I often open the newspaper and wonder why I never see words more than eight or nine letters. Sentences longer than 15 words? Out of the question. It seems like I’m back in middle school – reading at a sixth-grade level.So, why do the media write at a lower level? Do they really think we have the mind capacity of an adolescent? Oops, I can’t use that word; it’s 10 letters.

Mindy Mizell, a freelance journalist in Washington, D.C., believes that since most people talk and listen at a sixth-grade level, writing at a higher level would come across as fake and removed. But John Miller, a journalism professor at TCU, says the media don’t write at a sixth grade level – they write to their audiences.

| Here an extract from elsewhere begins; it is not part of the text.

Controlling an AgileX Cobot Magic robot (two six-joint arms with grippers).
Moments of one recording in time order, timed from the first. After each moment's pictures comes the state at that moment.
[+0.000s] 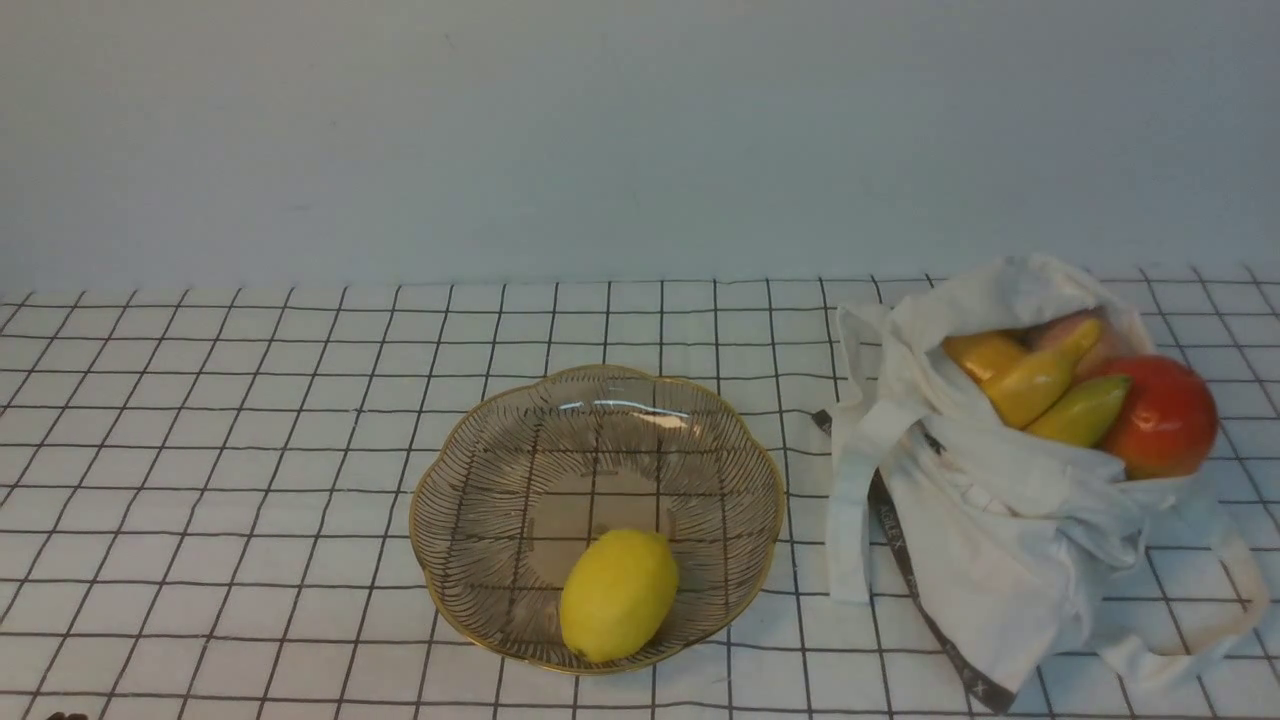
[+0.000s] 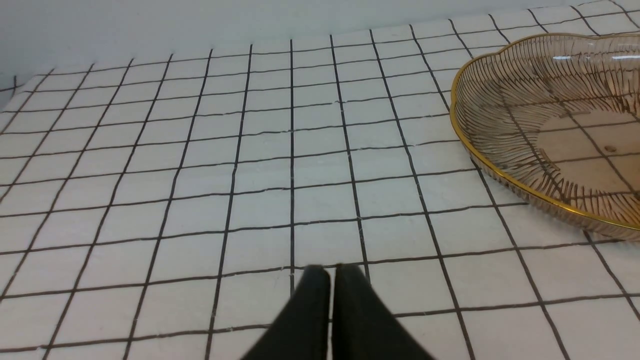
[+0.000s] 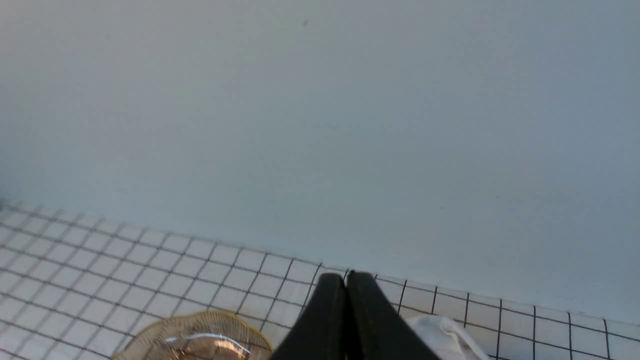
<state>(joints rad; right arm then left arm) 0.64 0.89 -1.58 -0.37 1.16 0.33 -0.08 -0.01 0.03 0.06 0.38 0.00</state>
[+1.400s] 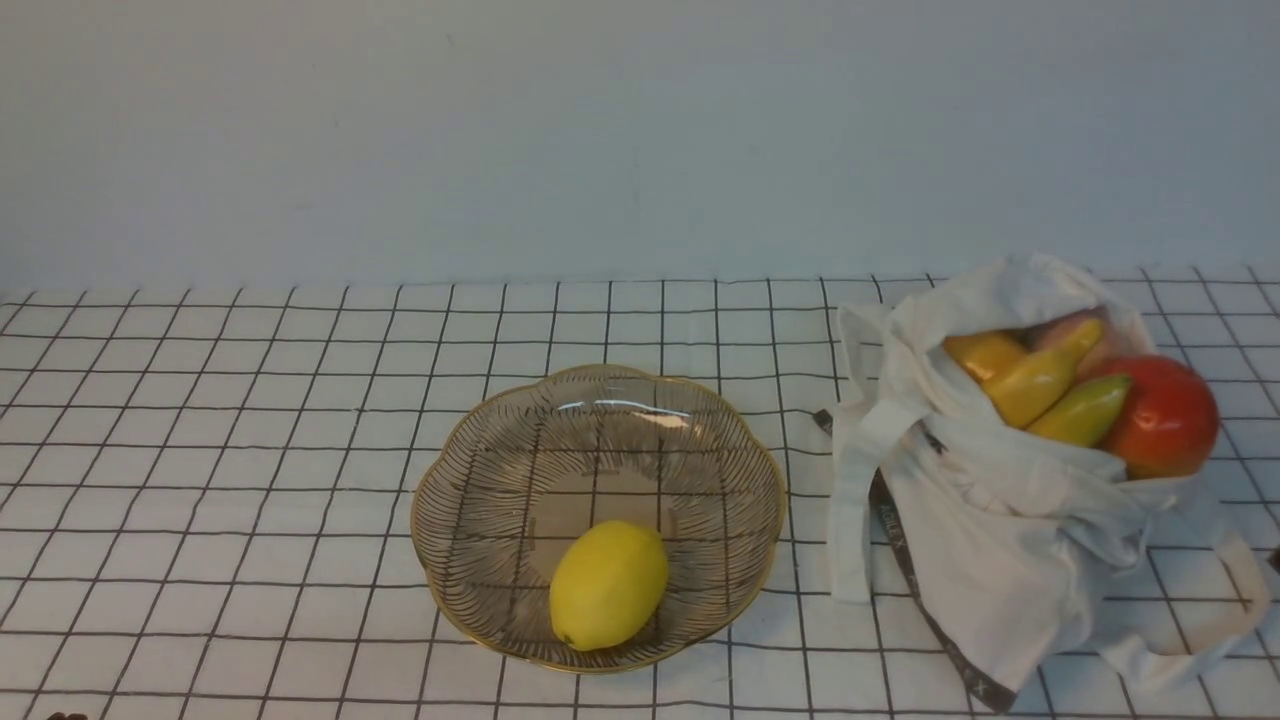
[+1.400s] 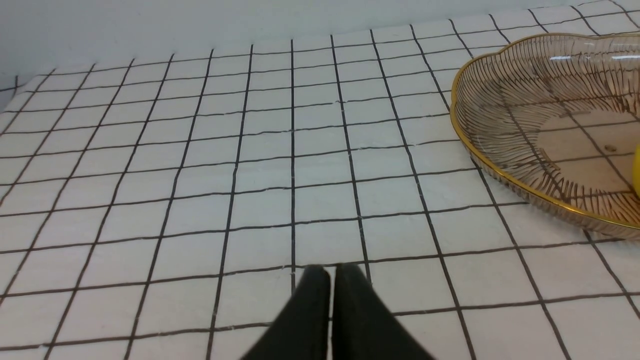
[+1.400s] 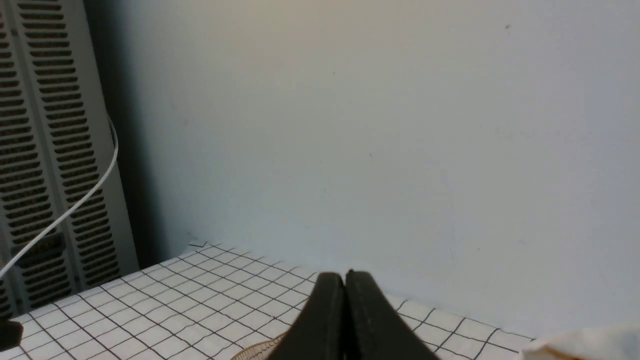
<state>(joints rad) 0.64 0.23 -0.28 -0.20 0.08 0.25 -0.08 -0.01 0.03 0.06 0.38 0.00</state>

Perhaps another reason the media write at a lower level is so people can understand it more easily – but essentially, the reason is so that readers and viewers don’t have to think or work in order to get their news. I personally don’t mind a little work here and there; it keeps a person’s mind from atrophying. (Get out that dusty old dictionary and look up that word instead of my spoon-feeding you the meaning.) But is the newspaper meant to be mental bubble gum, or the 10 o’clock news a lullaby? I can see that being the purpose of a television sitcom. You’re supposed to sit and relax when watching those shows, not decipher convoluted sentences.

If the media wrote at a higher level, I believe readers and viewers would become more acquainted with the multifarious words. However, John Tisdale, a journalism professor at TCU, says the media would likely lose readership and viewership if they wrote at higher levels.

I remember that when I was in elementary school, my mom made me read “classic” books so I would become a prodigious writer. Whenever I didn’t know what something meant, she made me look it up in the dictionary. I learned more by reading at a higher level.

Maybe if the media adopted my mother’s worldview and forced their readers and viewers to associate with obfuscating words, then reading the paper or watching the news would become a complete learning experience. The general public would be both updating themselves on current events and familiarizing themselves with a few more words in the American lexicon.

I think the media should raise the bar in their writing. We’re not dumb, and I don’t think the media should treat us like we are. I think that with a little practice and a slight boost from the media, we could become quite dexterous at understanding word usage.

Christina Durano is a freshman broadcast journalism major from Albuquerque, N.M.